Subsequent thinkers found such reasoning wanting. Or, as
Milton Friedman famously put it, "The discussions of the 'social responsibilities of business' are notable for their analytical looseness and lack of rigor.”
In short, for perhaps
50 years after the A.P. Smith ruling there was no really convincing business case to be made for corporate philanthropy. So if businesses weren't giving for mainly altruistic reasons during those
first 50 years, why were they giving?
But let’s ask the question in another way: do a company’s motives matter when it comes to cause marketing?
My response is
that any insistence that you, me or any company give purely as an act of “generosity” is in no small way cultural.

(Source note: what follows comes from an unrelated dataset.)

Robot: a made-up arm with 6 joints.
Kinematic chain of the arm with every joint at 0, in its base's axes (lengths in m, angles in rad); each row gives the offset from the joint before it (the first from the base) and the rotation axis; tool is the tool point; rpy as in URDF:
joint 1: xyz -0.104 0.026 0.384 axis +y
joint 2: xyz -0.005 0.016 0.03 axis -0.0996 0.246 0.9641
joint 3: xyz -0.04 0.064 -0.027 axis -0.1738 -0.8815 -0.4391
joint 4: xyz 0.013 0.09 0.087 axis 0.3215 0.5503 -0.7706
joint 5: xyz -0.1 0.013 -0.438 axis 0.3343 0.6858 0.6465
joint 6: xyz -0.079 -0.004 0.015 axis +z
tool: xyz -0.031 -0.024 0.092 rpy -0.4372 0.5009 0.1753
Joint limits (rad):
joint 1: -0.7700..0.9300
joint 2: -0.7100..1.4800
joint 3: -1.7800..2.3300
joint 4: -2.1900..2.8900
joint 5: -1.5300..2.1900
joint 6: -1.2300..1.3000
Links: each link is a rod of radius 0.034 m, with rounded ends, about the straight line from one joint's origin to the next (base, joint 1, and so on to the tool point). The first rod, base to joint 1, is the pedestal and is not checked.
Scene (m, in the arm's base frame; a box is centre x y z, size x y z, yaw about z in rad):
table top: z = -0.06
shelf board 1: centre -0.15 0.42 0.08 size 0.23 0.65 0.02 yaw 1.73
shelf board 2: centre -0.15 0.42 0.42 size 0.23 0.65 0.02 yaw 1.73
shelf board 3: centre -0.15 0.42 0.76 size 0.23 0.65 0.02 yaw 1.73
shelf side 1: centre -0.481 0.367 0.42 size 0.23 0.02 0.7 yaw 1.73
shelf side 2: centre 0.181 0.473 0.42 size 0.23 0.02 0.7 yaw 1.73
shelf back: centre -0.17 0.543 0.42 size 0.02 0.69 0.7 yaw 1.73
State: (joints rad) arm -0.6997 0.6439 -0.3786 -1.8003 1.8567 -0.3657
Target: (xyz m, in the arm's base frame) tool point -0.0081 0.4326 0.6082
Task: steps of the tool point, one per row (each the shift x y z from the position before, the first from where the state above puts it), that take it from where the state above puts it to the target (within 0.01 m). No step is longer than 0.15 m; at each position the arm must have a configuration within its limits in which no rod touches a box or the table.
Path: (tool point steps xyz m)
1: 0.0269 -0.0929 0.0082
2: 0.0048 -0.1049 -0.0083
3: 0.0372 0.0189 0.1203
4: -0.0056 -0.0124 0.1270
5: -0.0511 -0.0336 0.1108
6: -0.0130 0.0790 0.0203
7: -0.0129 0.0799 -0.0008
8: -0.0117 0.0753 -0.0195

Under his entry for “tzedaka,” Rabbi Joseph
Telushkin, in his book Jewish Literacy, recounts a hypothetical presented to thousands of Jewish and non-Jewish high school students.
It goes like this: Suppose a poor man in
desperate need of food and money for his family approaches two men of equal wealth. The first person cries out in shared pain at the man’s situation and gives him $5. The second person does not
respond emotionally. But because he feels obliged by his faith’s command to give 10% of his income, he hands the man $100 before rushing off.

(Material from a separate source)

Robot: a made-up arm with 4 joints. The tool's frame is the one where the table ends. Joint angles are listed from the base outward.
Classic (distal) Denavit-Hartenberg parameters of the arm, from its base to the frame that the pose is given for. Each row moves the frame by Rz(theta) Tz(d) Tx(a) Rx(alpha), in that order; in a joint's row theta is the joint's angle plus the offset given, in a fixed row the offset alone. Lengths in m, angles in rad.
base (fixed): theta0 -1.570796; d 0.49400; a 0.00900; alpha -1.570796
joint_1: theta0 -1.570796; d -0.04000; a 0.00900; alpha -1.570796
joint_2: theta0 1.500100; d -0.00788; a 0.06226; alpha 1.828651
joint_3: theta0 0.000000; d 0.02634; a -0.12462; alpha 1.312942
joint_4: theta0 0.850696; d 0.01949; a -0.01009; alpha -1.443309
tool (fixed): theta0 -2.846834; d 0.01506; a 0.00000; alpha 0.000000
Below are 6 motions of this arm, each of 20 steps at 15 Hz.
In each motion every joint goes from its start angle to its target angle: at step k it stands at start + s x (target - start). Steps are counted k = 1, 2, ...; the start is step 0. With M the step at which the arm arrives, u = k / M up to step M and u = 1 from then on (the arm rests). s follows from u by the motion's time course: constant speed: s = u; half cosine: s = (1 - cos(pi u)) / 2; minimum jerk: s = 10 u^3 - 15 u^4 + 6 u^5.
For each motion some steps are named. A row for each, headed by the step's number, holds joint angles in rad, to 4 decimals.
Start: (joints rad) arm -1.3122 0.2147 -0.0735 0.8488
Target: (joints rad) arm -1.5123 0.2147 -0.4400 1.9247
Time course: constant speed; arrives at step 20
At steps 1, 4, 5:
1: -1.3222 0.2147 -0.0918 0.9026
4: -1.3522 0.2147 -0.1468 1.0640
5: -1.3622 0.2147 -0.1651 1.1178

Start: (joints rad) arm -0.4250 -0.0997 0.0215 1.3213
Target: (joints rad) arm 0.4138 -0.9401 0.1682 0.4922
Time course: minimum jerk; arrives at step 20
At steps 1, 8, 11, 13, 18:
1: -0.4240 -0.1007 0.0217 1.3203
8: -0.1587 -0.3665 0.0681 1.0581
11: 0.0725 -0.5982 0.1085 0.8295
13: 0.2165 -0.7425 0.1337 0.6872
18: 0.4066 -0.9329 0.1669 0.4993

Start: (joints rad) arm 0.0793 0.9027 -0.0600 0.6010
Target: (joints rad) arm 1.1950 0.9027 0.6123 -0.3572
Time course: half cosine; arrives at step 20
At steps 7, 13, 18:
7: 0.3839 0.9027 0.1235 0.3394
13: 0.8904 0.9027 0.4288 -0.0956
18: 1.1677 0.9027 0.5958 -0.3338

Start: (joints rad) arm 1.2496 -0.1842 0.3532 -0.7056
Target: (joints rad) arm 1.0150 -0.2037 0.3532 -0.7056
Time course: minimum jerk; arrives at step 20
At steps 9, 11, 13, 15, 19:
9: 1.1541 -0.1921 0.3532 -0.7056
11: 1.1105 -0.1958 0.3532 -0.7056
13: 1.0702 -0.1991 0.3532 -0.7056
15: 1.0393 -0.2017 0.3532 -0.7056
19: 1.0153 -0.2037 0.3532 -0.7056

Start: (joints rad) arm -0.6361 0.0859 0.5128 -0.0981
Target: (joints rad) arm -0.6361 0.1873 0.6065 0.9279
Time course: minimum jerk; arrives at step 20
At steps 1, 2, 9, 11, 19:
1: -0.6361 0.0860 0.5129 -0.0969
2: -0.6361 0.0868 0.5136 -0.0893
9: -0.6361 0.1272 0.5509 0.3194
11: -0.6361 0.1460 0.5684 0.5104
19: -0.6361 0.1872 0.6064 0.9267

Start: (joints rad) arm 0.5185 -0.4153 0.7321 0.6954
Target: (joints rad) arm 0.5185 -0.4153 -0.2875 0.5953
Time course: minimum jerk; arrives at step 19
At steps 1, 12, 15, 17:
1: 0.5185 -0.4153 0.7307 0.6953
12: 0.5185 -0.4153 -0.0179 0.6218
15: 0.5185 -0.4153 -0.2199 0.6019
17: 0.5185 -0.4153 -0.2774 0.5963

The students are then asked, who did
the better thing? Rabbi Telushkin reports that between and 70 and 90% of high school students say that the man who gave from the heart did the better thing.
But that sensibility is
largely foreign to Jews. Tzedaka literally translates to “justice,” although it’s usually rendered as “charity.” Jews, says Telushkin see tzedaka as “a form of
self-taxation, rather than as a voluntary donation.”
Judaism says in effect, give 10%. If the heart catches up, terrific. But whether it does or not, good has been done.
There are two sides in a charitable or cause marketing donation and, if one still benefits, even if the other side is insincere, how is that wrong?
Interestingly, the Christian writer
C.S. Lewis comes to a similar conclusion on the subject of charity in his book, Mere Christianity.
Charity has come to mean what used to be called alms, Lewis says. It’s
easy to see why. If a man has charity, giving to the poor is one of the most obvious ways to act charitably, just as rhyme is the most obvious thing about poetry, making it easy to confuse the two.
Instead, charity means love. Not the emotion, and not necessarily affection, but a state of will. “The rule for all of us is perfectly simple," says Lewis. "Do not waste your time
bothering whether you ‘love’ your neighbor; act as if you did.” The result is a virtuous cycle. You do something out of love, which then can leads to affection. The affection in turn
makes it easier to perform other acts of charitable love.
So let's ask the question again: Does it matter whether or not corporate cause marketing is “honest help”?
Not to the needy, who ultimately benefit from it.